Cambodia's opposition party ended a six-month boycott of the parliament Tuesday, saying it wants to ensure the national budget for 2017 is debated properly in the house.

The Cambodia National Rescue Party had stopped attending parliamentary sessions after its members were stripped of their parliamentary immunity and confronted with lawsuits by Prime Minister Hun Sen's government.
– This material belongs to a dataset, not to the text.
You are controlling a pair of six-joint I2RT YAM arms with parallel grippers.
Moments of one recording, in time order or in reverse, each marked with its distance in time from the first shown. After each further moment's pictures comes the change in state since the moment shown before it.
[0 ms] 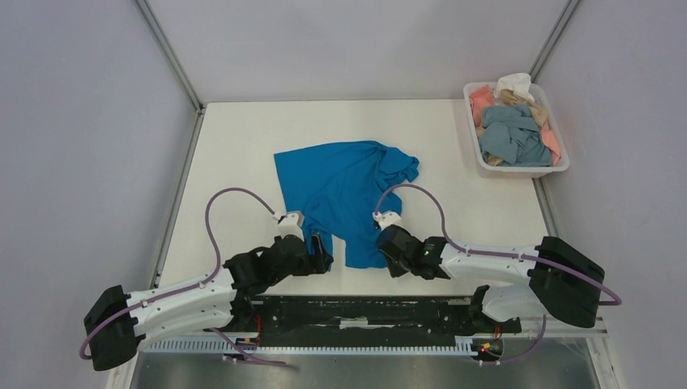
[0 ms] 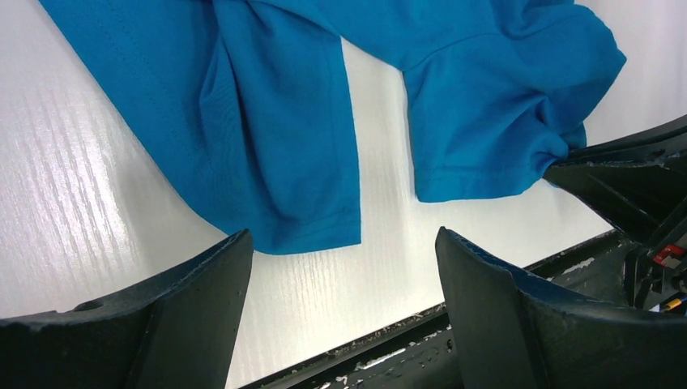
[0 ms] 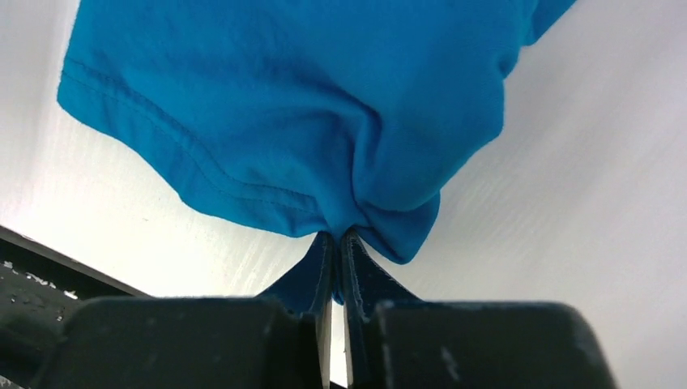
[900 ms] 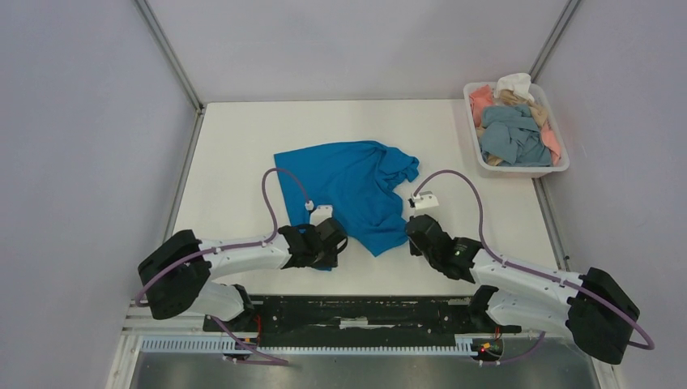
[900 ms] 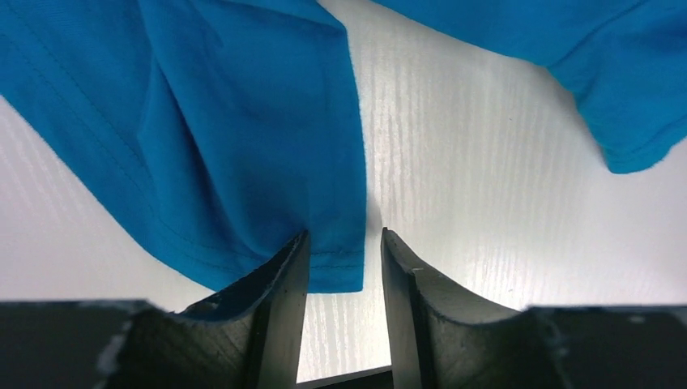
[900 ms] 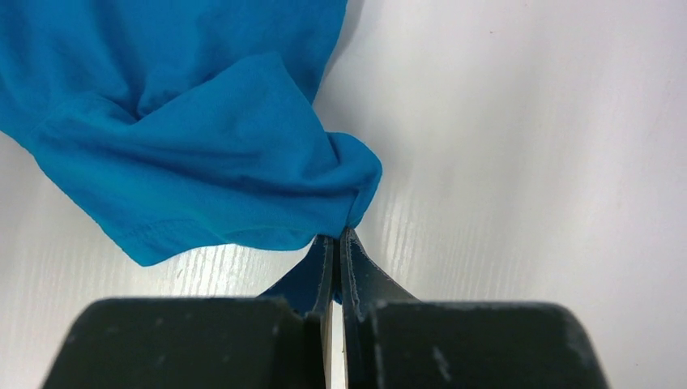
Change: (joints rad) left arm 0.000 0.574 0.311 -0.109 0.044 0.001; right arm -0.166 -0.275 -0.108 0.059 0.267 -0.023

The opposition and human rights groups say the cases against the opposition are politically motivated, mounted to harass them.
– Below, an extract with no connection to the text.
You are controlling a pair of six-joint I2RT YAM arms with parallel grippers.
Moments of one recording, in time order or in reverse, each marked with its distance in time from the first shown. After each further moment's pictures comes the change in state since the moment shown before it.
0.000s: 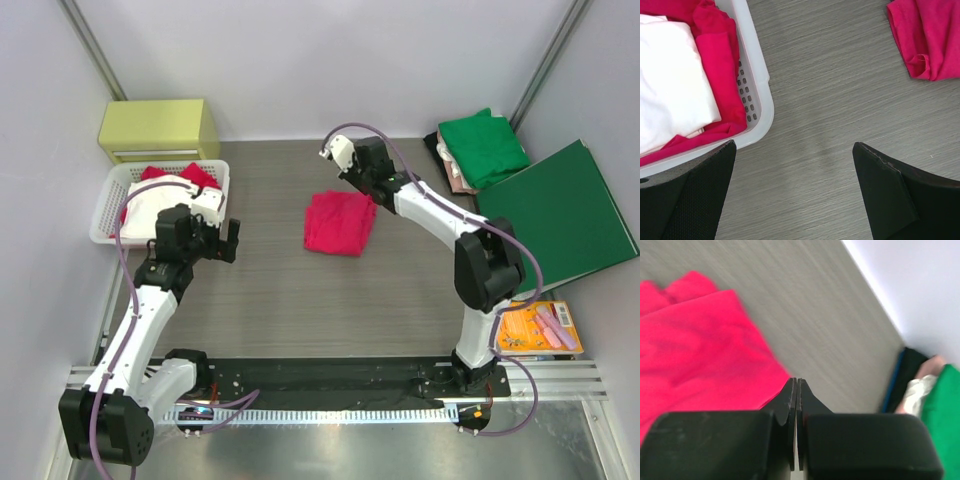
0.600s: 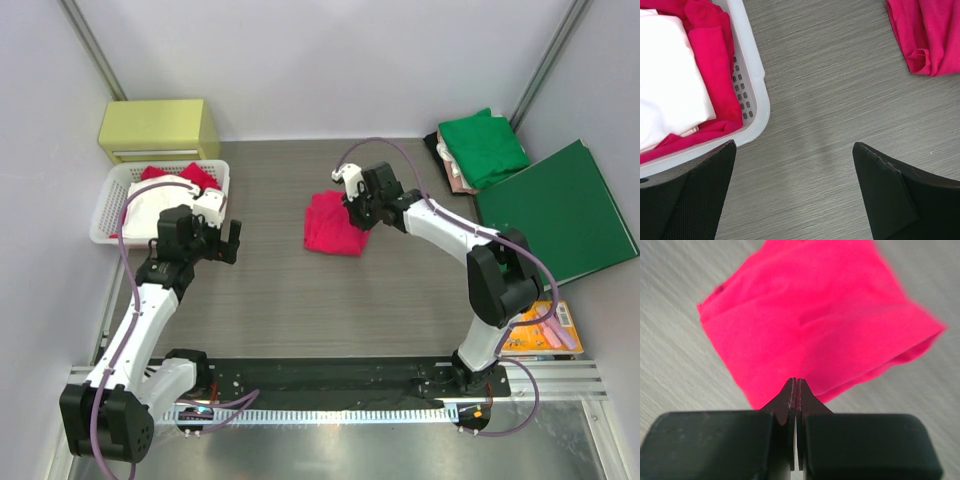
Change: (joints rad) left arm 0.000 0.018 -0.005 -0.002 0.011 0.000; right arm -0.002 -0.163 -0.232 -0.119 -0.329 0.364
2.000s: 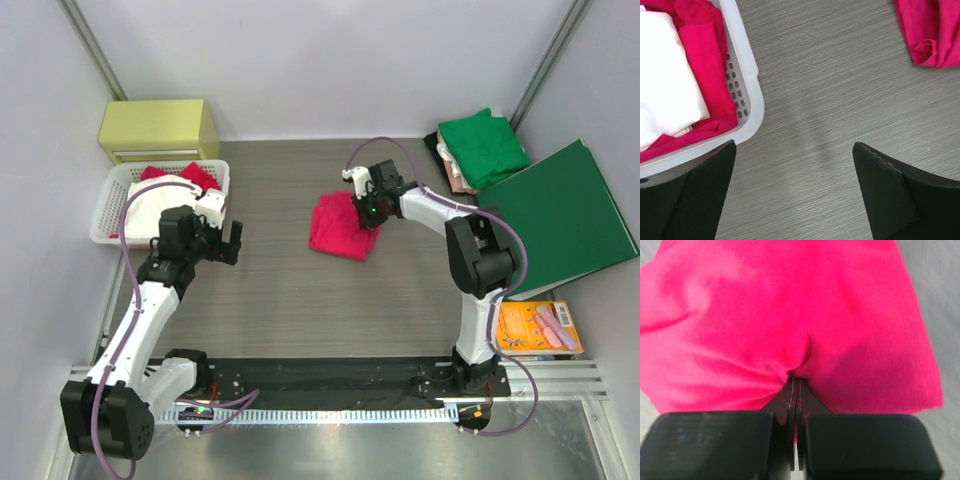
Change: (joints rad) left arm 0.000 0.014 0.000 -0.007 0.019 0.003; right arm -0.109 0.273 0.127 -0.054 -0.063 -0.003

Eng Chhai Eang, a senior opposition lawmaker, said ahead of the National Assembly session that the party's position remains unchanged but it wants a political truce with the ruling party.

"We hope that from now on the tension (with the ruling party) will be removed," he said.

Hun Sen attended the session but opposition leader Sam Rainsy didn't — he has been in self-imposed exile abroad since November after an old conviction for defamation was restored and his parliamentary immunity was stripped by the government's legislative majority.

His deputy, Kem Sokha, also did not attend the session because of a scheduling conflict, said Eng Chhai Eang.

Kem Sokha was sentenced to five months in prison in September for twice ignoring a summons to answer questions related to a case involving his alleged mistress. His supporters say the case is political motivated. He is free pending an appeal in the Supreme Court.

Hun Sen's party has often been accused in the past of using violence or the threat of violence against opponents, but in recent years has stalked its foes mostly in the courts.

Critics say Hun Sen is manipulating the courts to weaken the opposition's chances in next year's local polls and the 2018 general election.

Hun Sen has been Cambodia's leader for three decades. But in a general election in 2013, his grip on power was shaken when the Cambodia National Rescue Party won 55 seats in the National Assembly, leaving the ruling Cambodian People's Party with 68.